Elon Musk already has his blacklist. The tycoon has asked those in charge of the various Twitter departments to identify the most valuable people and those that he could do without by default. With this information, the company’s new owner is finalizing plans for aggressive downsizing. The Bloomberg agency and media outlet Insider said on Wednesday evening (early Thursday morning in Spain) that Musk plans to lay off 3,700 employees, almost half of the company’s 7,500 employees.
The cut doesn’t reach the 75% he achieved in meetings with an investor and later denied on a visit to Twitter, but nothing guarantees this is the end of the road. On the other hand, hundreds of employees have already left the company in recent months with the prospect of Musk becoming their new boss.
The billionaire and his team intend to notify affected employees on Friday, according to the Bloomberg sources, who asked not to be identified. With Musk’s fickle nature, nothing is guaranteed until it happens, and the number could vary. Multiple sources have told US media that he was planning to start the layoffs last week and, apart from a few specific cases, they then didn’t happen.
Goodbye telecommuting
Musk also intends to reverse the currently widespread telecommuting policy, which allows employees to do their jobs from anywhere, and will introduce face-to-face offices, although some exceptions could be made. The employer has never been a proponent of teleworking. At Tesla, he sent a message to employees warning them to spend at least 40 hours a week in the office. Only when these hours are completed does the employer allow employees to work remotely. “If you don’t show up, we’ll assume you’ve resigned,” he wrote.
By downsizing, Musk is attempting to lower costs for the company, which has typically been in the red and not generating enough cash to pay interest on the hefty $13,000 million in debt the company is raising itself as part of the financing took over the operation with which the tycoon and his partners bought the social network for around 44,000 million euros.
The company also faces a possible loss of advertising revenue. General Motors has announced that it will suspend its advertising on the network, L’Oréal has made the same decision, according to the Financial Times, and many others are waiting for the possible exodus of the network, where racist, sexist and homophobic messages are contained, to explode once the purchase is completed is before the content moderation policy was changed.
Musk has said those whose accounts are suspended will not be able to return to the network for a few weeks after the November 8 general election in the United States. The new owner has announced that it will entrust an expert council with the new content moderation policy, but neither its composition nor the deadline it must have to complete its work have been disclosed.
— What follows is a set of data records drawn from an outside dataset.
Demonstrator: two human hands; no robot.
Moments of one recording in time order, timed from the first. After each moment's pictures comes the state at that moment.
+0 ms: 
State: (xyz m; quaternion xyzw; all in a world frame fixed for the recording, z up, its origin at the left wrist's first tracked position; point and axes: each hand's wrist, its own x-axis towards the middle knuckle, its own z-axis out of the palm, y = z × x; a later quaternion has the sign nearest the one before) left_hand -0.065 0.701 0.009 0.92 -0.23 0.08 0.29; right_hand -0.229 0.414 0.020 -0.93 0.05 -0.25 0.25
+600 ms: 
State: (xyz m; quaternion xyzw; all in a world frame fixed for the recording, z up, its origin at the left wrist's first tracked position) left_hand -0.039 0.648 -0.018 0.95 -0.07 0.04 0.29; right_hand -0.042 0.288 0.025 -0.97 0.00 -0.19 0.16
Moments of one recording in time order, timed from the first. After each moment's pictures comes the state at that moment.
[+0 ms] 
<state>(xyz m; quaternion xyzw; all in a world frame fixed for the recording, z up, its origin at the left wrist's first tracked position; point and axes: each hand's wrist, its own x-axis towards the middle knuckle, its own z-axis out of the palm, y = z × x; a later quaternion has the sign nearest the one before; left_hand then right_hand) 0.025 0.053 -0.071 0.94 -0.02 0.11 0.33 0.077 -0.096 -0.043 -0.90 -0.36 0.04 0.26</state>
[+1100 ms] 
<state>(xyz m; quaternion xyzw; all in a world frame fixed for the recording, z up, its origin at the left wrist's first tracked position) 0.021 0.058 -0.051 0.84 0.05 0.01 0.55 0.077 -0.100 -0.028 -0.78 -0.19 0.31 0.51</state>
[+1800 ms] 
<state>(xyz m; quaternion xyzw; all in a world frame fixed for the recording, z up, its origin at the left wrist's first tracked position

In addition, Musk wants to increase subscriber revenue and has announced that it will set a monthly fee of $8 for the blue tick, among other benefits. That provoked some reactions. One of the first to criticize the collection plans was writer Stephen King: “You should pay me,” he said. Now, Elon Musk has pinned a response to Democratic Congresswoman Alexandria Ocasio-Cortez on his profile: “It kicks my ass to see a billionaire trying to sell people the idea that ‘freedom of speech’ actually exists plan is. $8 per month subscription fee,” the policy wrote. “Your comments are appreciated, pay $8 now” replied Musk.
Your feedback is appreciated, pay $8 now
— Elon Musk (@elonmusk) November 2, 2022
When Musk took control of the company last Thursday, he fired much of the management team, including CEO Parag Agrawal, CFO Ned Segal, chief legal officer and content moderator Vijaya Gadde, and council secretary Sean Edgett. There were more departures in the days that followed, including Marketing Director Leslie Berland, Client Director Sarah Personette, and Jean-Philippe Maheu, Vice President of Global Client Solutions.
In the operation’s brochure, it appeared that Agrawal had a shield, or “golden parachutes,” as the document called it, of just over $60 million. In addition, Segal is said to have been armored at $46.4 million; Gadde with 21 million and Personette with another 20 million. There may have been some other armored managers. Musk will likely try to avoid paying those amounts by demanding fair layoffs, so the matter could end up in court.
There is no way that the vast majority of employees who are laid off will receive such generous compensation. In one of the scenarios studied, workers would be offered 60 days’ wages, according to sources cited by Bloomberg.